I couldn’t solve it either. But reading the text a second time having a kite in mind was quite overwhelming for me. I will share the explanations of the neurologist. Here’s a first good overview:

wundayatta's avatar

I like to think of myself as having great flexibility of mind, but this exercise proved me wrong. I got nowhere with the puzzle.

mattbrowne's avatar

@wundayatta – The goal wasn’t to solve the puzzle. The goal was to observe what you mind was doing while you read the paragraph. Before the kite information. And after.

Cruiser's avatar

@mattbrowne We did this in school where after 10 minutes the teacher had us dissect the paragraph and analyze it line by line. Didn’t help solve the puzzle but it did just what you suggested and let us see how our minds and preconceptions interpret things in varied ways. The second she wrote kite on the chalk board the groans were deafening!

Simone_De_Beauvoir's avatar

LOL, that was such a letdown in terms of what it ‘did with my brain’.

bkcunningham1's avatar

I thought it was pretty cool. I hadn’t seen it before and after reading it about three times, I realized it was flying a kite. What is funny to me is that before I knew with certainty what the puzzle was about, I was attempting to justify john65pennington guess in my mind. With his guess of delivering newspapers in my mind, I read through the paragraph and thought, yeah, maybe that is right. It is interesting how one word can make such a tremendous impact on how we see the bigger picture.

wundayatta's avatar

@mattbrowne It seemed to me that my mind was running around like crazy and getting nowhere. Afterwards it felt stupid.

mattbrowne's avatar

@Simone_De_Beauvoir – Sorry about your disappointment. And I’m sure you won’t blame prenatal hormones ;-)

@wundayatta – No, no. You should feel elated. Well, I did. I said to myself: wow. How the perspective can shift so dramatically. The issue is about parts of our brains which are “silently” observing what other parts of the brain are doing. Struggling to find connections. Associations. Reading the paragraph the first time triggers a neuronal firework. See comments by Robert Burton (the book was recommended to me on Fluther but I can’t remember who it was).

mattbrowne's avatar

Robert Burton: “In an instant, without due conscious deliberation, the paragraph has been irreversibly infused with a feeling of knowing. Try to imagine other interpretations for the paragraph. Suppose I tell you that this is a collaborative poem written by a third-grade class, or a collage of strung-together fortune cookie quotes. Your mind balks. The presence of this feeling of knowing makes contemplating alternatives physically difficult.

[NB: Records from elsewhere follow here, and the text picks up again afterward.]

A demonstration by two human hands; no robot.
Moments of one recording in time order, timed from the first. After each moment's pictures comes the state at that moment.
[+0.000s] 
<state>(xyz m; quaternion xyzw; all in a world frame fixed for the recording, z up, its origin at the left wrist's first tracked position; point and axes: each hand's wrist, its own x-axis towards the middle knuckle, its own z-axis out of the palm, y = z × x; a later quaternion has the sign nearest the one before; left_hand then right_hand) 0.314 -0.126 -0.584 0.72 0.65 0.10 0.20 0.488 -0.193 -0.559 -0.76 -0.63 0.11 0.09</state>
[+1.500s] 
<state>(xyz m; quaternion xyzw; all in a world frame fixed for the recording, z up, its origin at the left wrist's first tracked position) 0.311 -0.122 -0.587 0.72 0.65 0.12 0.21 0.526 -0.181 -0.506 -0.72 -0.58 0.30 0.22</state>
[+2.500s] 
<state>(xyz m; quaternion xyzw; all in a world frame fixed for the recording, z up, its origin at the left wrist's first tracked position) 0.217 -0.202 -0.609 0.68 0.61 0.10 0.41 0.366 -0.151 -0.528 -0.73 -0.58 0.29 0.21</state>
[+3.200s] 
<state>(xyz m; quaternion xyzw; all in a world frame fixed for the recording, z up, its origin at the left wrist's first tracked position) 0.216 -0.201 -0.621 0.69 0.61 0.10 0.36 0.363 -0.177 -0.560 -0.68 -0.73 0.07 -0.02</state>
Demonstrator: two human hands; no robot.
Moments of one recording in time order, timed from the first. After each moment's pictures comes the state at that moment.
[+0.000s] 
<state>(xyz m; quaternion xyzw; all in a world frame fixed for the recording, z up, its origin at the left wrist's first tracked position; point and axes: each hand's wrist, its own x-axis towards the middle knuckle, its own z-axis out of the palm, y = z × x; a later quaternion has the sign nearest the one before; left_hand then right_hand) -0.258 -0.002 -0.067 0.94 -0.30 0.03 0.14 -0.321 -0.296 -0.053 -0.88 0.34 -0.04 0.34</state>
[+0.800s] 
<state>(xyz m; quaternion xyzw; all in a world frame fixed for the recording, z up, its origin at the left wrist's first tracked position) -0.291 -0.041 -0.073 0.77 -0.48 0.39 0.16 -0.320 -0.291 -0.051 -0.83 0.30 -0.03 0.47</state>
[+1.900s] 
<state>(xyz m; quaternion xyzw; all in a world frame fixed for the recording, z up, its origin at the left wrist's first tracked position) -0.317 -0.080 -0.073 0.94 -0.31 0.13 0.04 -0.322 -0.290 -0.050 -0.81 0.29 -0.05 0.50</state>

Each of us probably read the paragraph somewhat differently, but certain features seem universal. After seeing the word kite, we quickly go back and reread the paragraph, testing the sentences against this new piece of information. At some point, we are convinced. But when and how?

The kite paragraph raises several questions central to our understanding of how we “know” something. Though each will be discussed at greater length in subsequent chapters, here’s a sneak preview. Did you consciously “decide” that kite was the correct explanation for the paragraph, or did this decision occur involuntarily, outside of conscious awareness?

What brain mechanism(s) created the shift from not knowing to knowing?

When did this shift take place?

Did you know that the explanation was correct before, during, or after you reread the paragraph?

After reading the paragraph, are you able to consciously separate out the feeling of knowing that kite is the correct answer from a reasoned understanding that the answer is correct?

Are you sure that kite is the correct answer? If so, how do you know?” (from the book “On being Certain”)

There are numerous people on the web discussing Burton’s questions and answers related to this paragraph. This Google search will give you over 600 results."A+seashore+is+a+better+place+than+the+street"&btnG=Search&aq=f&aqi=m1&aql=&oq=&gs_rfai=

YARNLADY's avatar

@mattbrowne Thanks for the answer. My reaction to seeing kite and re-reading the words was “Well, I guess it fits, but still doesn’t make any sense”.